Task instructions
Nothing but a number belongs in the answer: how many lines of the records below contain the string "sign".

═══ Input material

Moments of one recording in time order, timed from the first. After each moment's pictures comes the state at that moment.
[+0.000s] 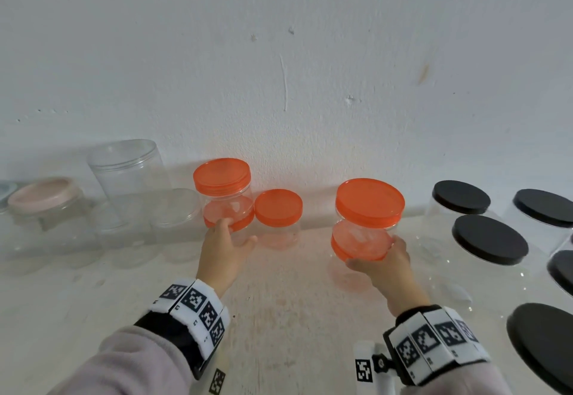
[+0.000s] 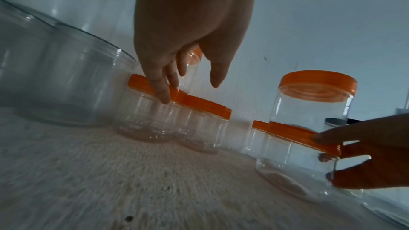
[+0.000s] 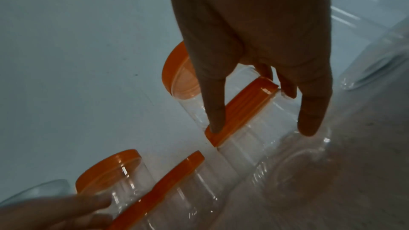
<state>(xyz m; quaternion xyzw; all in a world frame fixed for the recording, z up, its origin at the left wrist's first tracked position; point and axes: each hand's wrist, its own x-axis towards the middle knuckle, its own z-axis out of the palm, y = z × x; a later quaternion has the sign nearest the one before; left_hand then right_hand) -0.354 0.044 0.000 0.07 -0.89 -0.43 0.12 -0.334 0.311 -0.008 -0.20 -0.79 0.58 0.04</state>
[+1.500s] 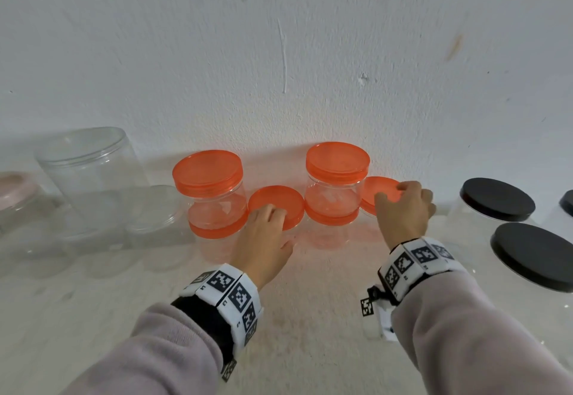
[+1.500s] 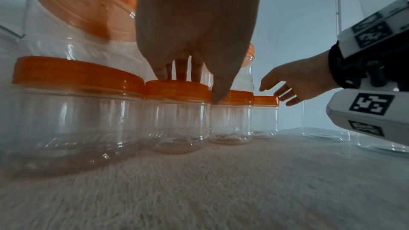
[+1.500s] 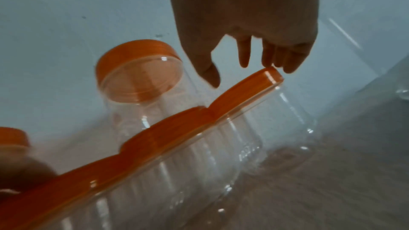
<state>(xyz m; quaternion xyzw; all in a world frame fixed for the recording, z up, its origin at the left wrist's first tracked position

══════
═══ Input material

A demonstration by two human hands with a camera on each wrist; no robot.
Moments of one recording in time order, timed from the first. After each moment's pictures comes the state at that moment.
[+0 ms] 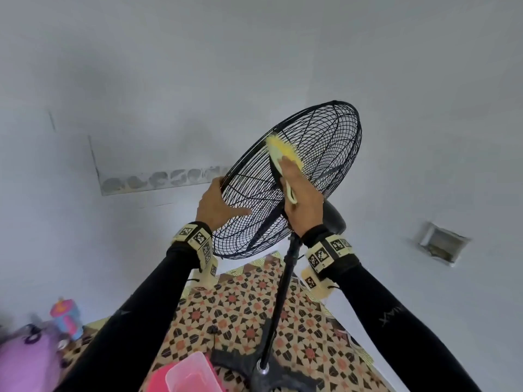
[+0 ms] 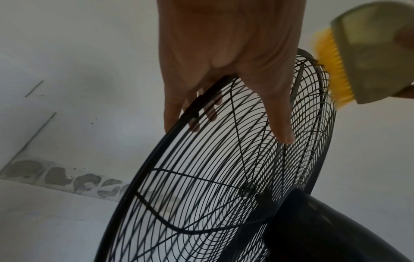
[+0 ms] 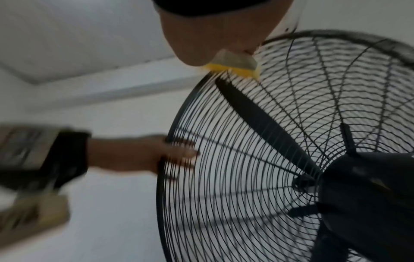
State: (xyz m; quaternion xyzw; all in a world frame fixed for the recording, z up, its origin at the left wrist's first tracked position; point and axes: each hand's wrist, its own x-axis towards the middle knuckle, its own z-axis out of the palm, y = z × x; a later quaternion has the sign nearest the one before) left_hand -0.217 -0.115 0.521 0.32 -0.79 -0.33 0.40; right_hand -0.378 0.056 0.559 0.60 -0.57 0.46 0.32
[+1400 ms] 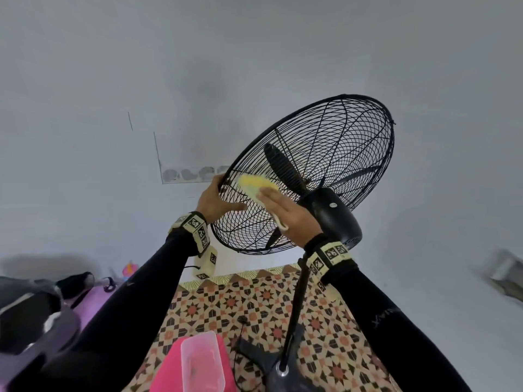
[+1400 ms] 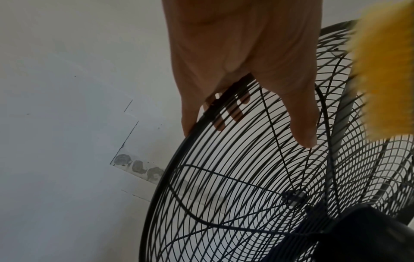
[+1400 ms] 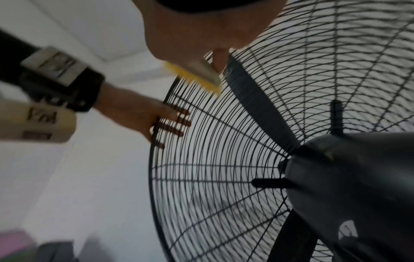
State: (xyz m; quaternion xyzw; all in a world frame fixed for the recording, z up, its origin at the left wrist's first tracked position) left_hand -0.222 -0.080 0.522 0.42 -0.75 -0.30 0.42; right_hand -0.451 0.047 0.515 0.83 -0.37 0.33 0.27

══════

Reply
2